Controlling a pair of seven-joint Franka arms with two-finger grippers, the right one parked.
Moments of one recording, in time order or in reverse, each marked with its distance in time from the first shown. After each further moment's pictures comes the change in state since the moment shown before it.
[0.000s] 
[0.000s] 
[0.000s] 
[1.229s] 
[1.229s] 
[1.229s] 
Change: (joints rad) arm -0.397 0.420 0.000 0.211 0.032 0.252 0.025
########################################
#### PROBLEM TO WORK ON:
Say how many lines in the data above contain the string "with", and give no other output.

#### OUTPUT OF THE EXERCISE:
2